When you study the fundamentals of chromatography, you will explore the fact that it is a technique that allows scientists to separate molecules of interest from a crude mixture. The purpose of chromatography is to separate a complex mixture into individual components exploiting the partition effect which distributes the molecules into different phases, will also be discussed. You will find out that in cation exchange chromatography, the matric has a negatively charged functional group with an affinity towards positively charged molecules. You will be introduced to the concept of hydrophobic interaction chromatography (HIC), which exploits the ability of strong interactions between the hydrophobic group attached to the matrix and hydrophobic patches present on an analyte such as a protein. You will learn that in the presence of a high amount of salt, the water molecule shielding the protein side chains, are displaced completely with an exposure of hydrophobic patches on the protein surface to induce protein precipitation or a reduction in protein solubility. You will discover that the addition of a low amount of salt to the protein solution results in the displacement of bonded water molecules with an increase in protein solubility. Demonstrations, problems, examples and assessment questions in this instructor-led video-based course, are designed to provide you with a comprehensive foundation in chromatography.

The material introduces you to the mechanisms of separation in chromatography and the different physical properties that can be used to separate molecules. Then, the proteins will be discussed, which have minimum solubility in solutions with a pH that corresponds to their Pi and they often precipitate out of solution. You will explore the fact that the molecular weight and size of a protein is related to the shape of the molecule and the relationship between its molecular weight and the radius of gyration. You will discover the fact that the retention time refers to the time it takes for an analyte to come out from the column. It will be clarified that the two major forms of chromatography are partition chromatography and adsorption chromatography. You will discover that in column chromatography, a stationary phase is filled into a cylindrical tube made up of glass or steel. You will also learn that the plot of the elution volume, along with the absorbance, is known as a chromatogram. You will find out that the term resolution, refers to the ability of a chromatography column to separate two analyte peaks from one another.

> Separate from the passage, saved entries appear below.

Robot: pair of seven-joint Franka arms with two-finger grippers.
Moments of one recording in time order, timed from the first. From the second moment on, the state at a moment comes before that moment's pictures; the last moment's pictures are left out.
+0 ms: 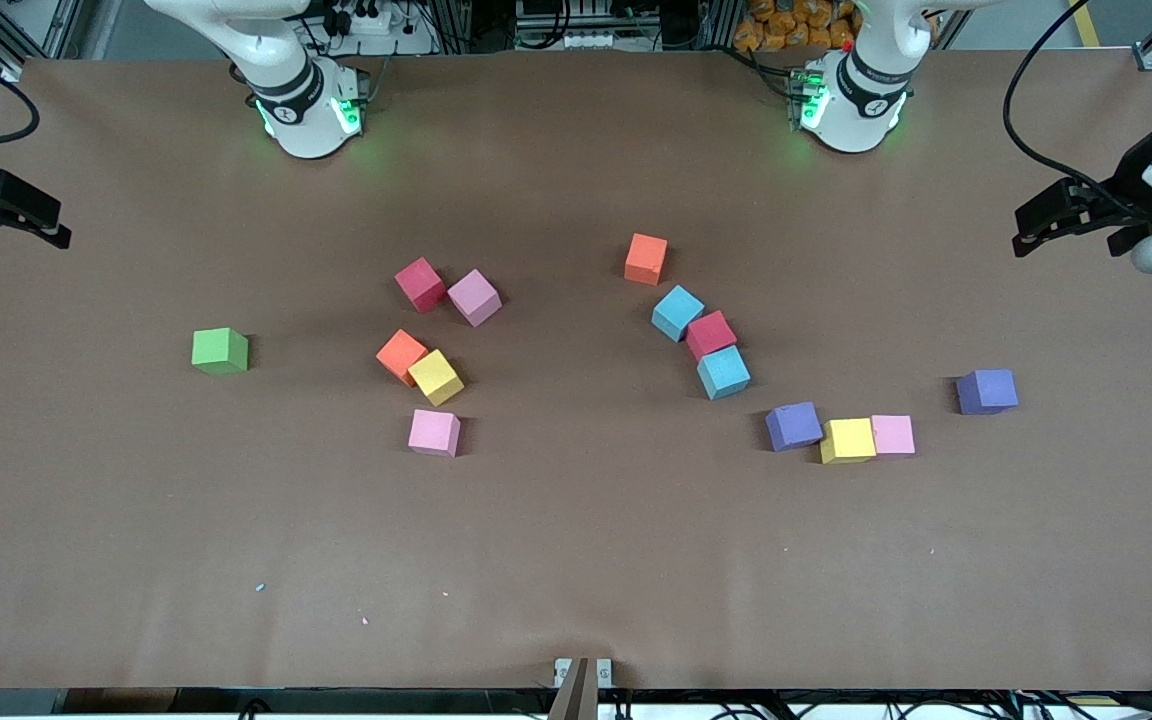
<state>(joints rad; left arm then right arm) -0.04 0.02 -0.06 -1.48 0.01 1.48 -0.10 -0.03 0.00 -0.01 -1.48 -0.02 1.43 -0.05</state>
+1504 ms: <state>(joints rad) -0.10 0.09 -0.40 -1.53 -0.09 1.56 -0.19 -0.02 0.00 0.00 -1.48 -0.02 1.42 -0.05</state>
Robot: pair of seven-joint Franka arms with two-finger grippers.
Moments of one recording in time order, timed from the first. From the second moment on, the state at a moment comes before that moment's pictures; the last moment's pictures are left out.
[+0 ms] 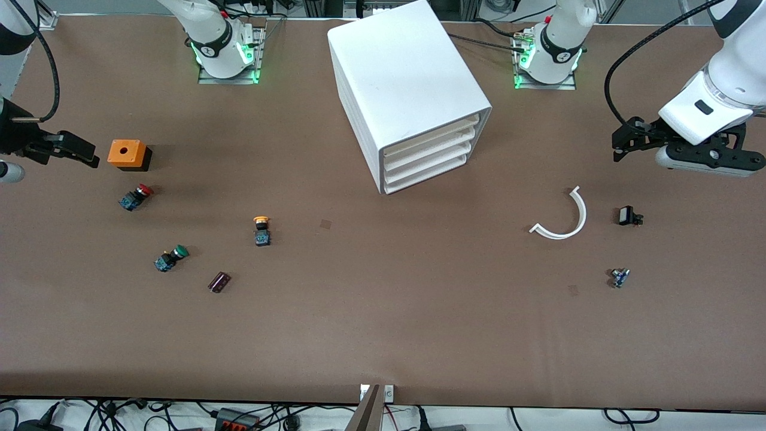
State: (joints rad) left arm 0.01 -0.03 -0.12 -1.72 0.03 1.70 0.05; right arm -0.01 0.03 -0.05 -1.67 -0.03 1.67 -0.01
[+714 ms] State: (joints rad) left arm 0.01 -0.03 -0.12 -1.72 0.03 1.69 0.05; right arm -0.01 0.03 -0.05 -1.67 -0.03 1.67 -0.01
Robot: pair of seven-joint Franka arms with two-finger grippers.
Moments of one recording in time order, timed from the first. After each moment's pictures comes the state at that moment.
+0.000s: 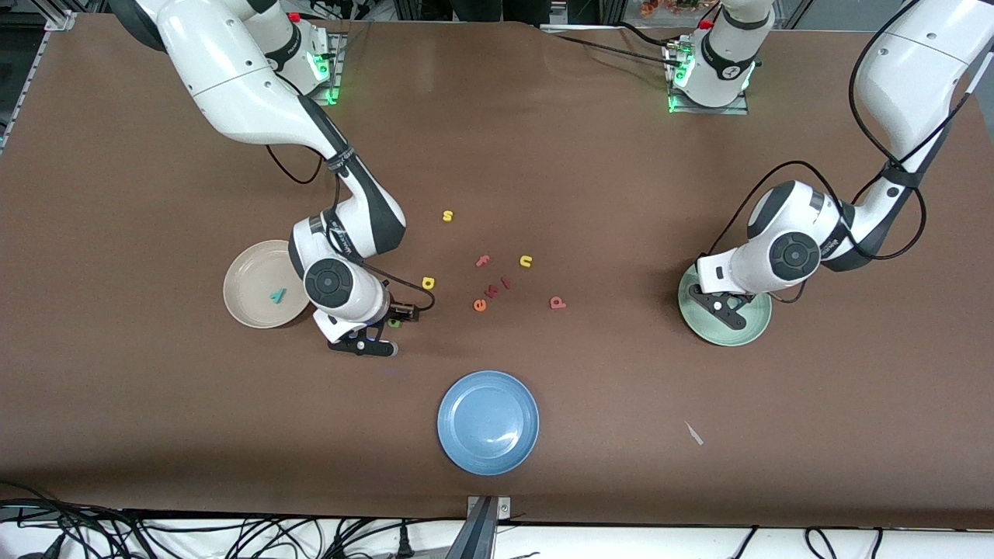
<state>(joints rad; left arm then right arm) 0.54 0.61 -0.68 -2.02 0.51 2.23 0.18 0.33 0.82 0.12 -1.51 -0.03 2.23 0.56</state>
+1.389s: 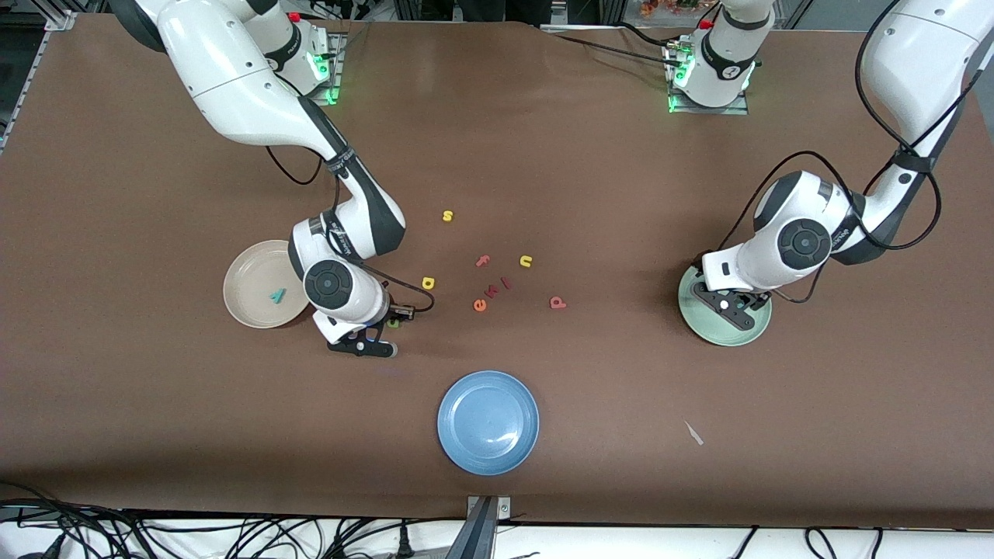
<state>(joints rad) 0.54 0.55 -0.73 -1.99 0.51 2.20 0.19 0.33 0.82 0.12 -1.50 -0.03 2.23 0.56</state>
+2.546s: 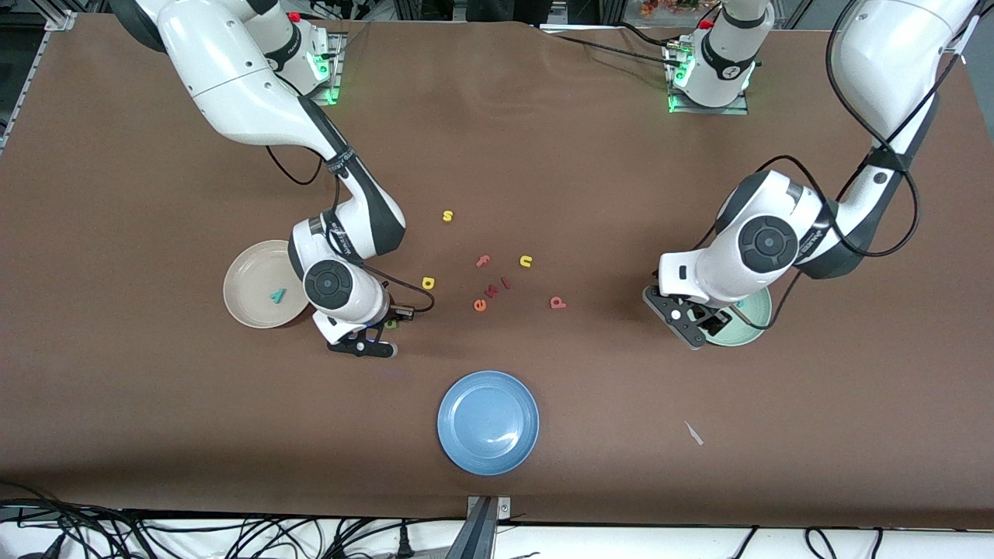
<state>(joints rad) 0.34 0.63 -0.73 -1.72 0.42 2.10 0.30 0.33 0.82 0.12 -1.50 -0.03 2.23 0.56</state>
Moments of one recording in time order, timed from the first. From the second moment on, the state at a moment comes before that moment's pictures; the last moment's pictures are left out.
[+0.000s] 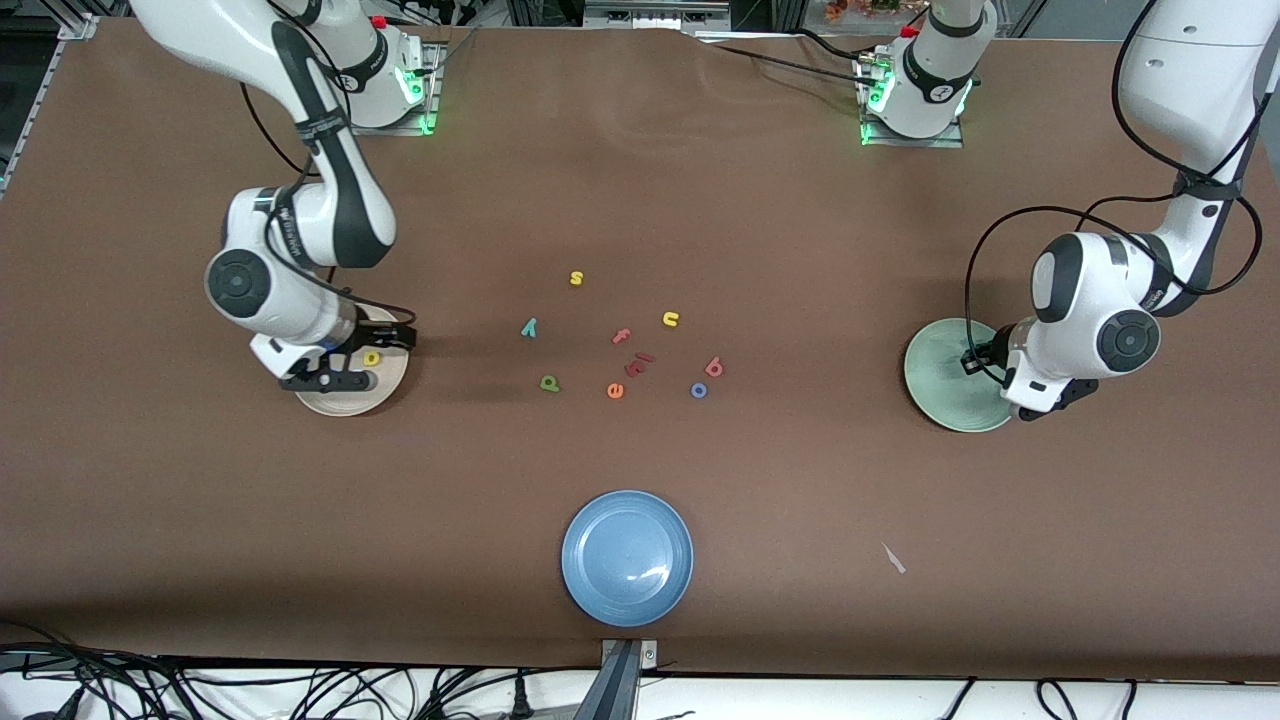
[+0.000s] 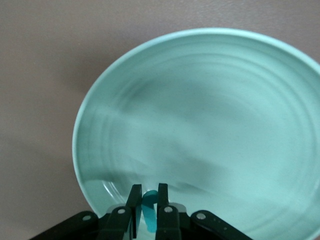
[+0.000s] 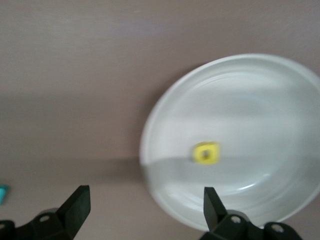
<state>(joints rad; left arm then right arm) 0.21 0.48 -0.15 -2.02 0.11 2.20 -0.46 0.47 0.37 -0.22 -2.05 0.18 2.29 0.20</state>
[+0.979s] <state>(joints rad) 0.18 0.39 -0.51 -1.81 -0.02 2.04 -1.02 0.62 0.48 -0.07 -2.06 0.18 2.47 0.70</state>
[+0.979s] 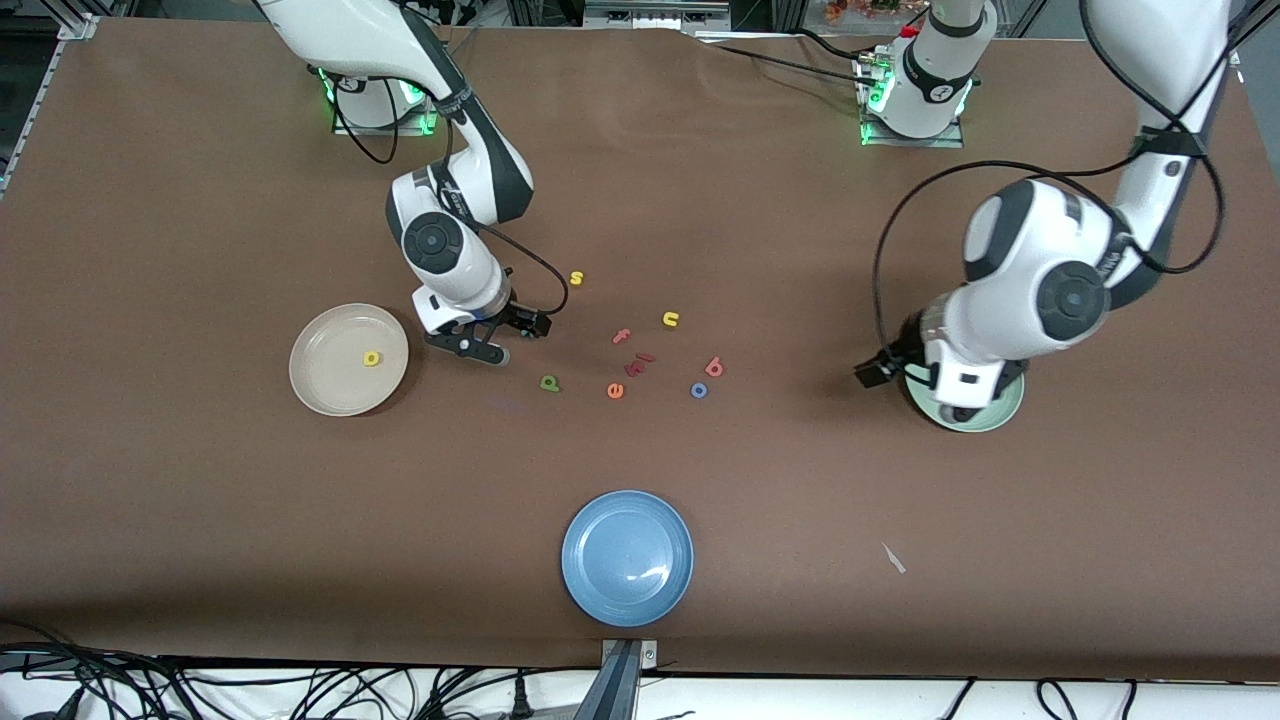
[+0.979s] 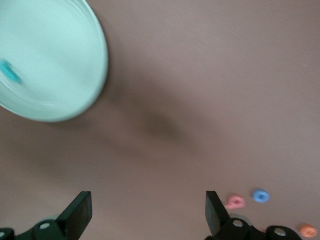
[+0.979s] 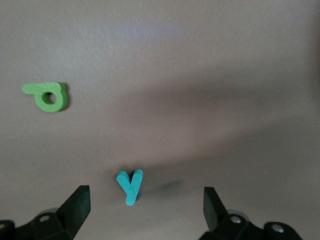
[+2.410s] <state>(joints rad) -0.14 0.72 -0.51 -1.75 0.40 2.38 -1.43 0.64 0.53 -0.07 -2.03 0.18 2.50 0.70</state>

Next, you will learn that for the fast protein liquid chromatography (FPLC) instrument the plastic columns are the most appropriate to use, whilst for the high-performance liquid chromatography (HPLC) instrument the stainless still columns are the most appropriate to use. You will gain insight into the fact the size of the loop depends on how much protein you want to inject and the column capacity. You will then discover that the four properties of a protein molecule are the charge, surface area, affinity and its hydrophobicity. You will be taught that the different chromatography techniques that you can use to exploit the properties of a protein molecule are ion-exchange chromatography (IEX), HIC, gel filtration chromatography and affinity chromatography. You will discover that when preparing matrix beads for chromatography, the first step is to swell the medium, followed by the removal of very small particles and the last step is the equilibration with counter ions. Finally, you will study chromatography techniques, column connections, cation exchange chromatography buffers, and methods of analyzing eluents. This course will be of interest to biotechnology students, or those professionals in experimental biotechnology who want to hone their technical knowledge.